TO DO | Gather all lines in the data that hold the string "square".

(Collected data entries)
__________________________________________________
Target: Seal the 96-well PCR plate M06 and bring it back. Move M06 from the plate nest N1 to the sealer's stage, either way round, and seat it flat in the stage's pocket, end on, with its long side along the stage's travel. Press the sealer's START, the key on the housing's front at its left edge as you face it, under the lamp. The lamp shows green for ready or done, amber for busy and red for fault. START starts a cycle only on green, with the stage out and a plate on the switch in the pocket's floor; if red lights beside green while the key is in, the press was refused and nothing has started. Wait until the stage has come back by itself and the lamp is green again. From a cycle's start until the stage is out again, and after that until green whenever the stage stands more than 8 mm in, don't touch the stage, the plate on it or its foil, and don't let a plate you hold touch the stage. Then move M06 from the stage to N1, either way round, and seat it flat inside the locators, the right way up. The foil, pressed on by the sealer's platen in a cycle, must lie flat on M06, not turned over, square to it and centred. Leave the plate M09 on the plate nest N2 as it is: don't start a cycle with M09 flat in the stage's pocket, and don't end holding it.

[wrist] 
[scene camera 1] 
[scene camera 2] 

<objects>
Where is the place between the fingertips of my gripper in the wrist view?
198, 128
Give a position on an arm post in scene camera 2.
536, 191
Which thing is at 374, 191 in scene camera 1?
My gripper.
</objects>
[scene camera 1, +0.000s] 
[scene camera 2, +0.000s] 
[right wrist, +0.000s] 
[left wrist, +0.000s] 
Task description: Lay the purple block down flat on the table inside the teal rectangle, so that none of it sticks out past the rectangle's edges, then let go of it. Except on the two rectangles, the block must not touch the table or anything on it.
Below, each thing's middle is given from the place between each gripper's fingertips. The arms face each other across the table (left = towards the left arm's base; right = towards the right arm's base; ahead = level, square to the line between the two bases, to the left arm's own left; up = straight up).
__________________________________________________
ANSWER BOX |
Target: Seal the 96-well PCR plate M06 and bring it back. Move M06 from the plate nest N1 to the sealer's stage, either way round, and seat it flat in the stage's pocket, end on, with its long side along the stage's travel. Press the sealer's START, the key on the housing's front at its left edge as you face it, under the lamp. The lamp shows green for ready or done, amber for busy and red for fault. START starts a cycle only on green, with the stage out and a plate on the switch in the pocket's floor; if red lights beside green while the key is in, the press was refused and nothing has started. Wait until the stage has come back by itself and the lamp is green again. From a cycle's start until the stage is out again, and after that until green whenever the stage stands more than 8 mm in, don't touch the stage, the plate on it or its foil, and don't let a plate you hold touch the stage. Then move M06 from the stage to N1, either way round, and seat it flat inside the locators, the right way up. The foil, pressed on by the sealer's platen in a cycle, must lie flat on M06, not turned over, square to it and centred. Leave the plate M09 on the plate nest N2 as it is: don't start a cycle with M09 flat in the stage's pocket, and don't end holding it.
Below, each thing's middle is given from the place between each gripper's fingertips. The arms face each other across the table (left = towards the left arm's base; right = towards the right arm's base; ahead = level, square to the line between the two bases, to the left arm's own left; up = straight up).

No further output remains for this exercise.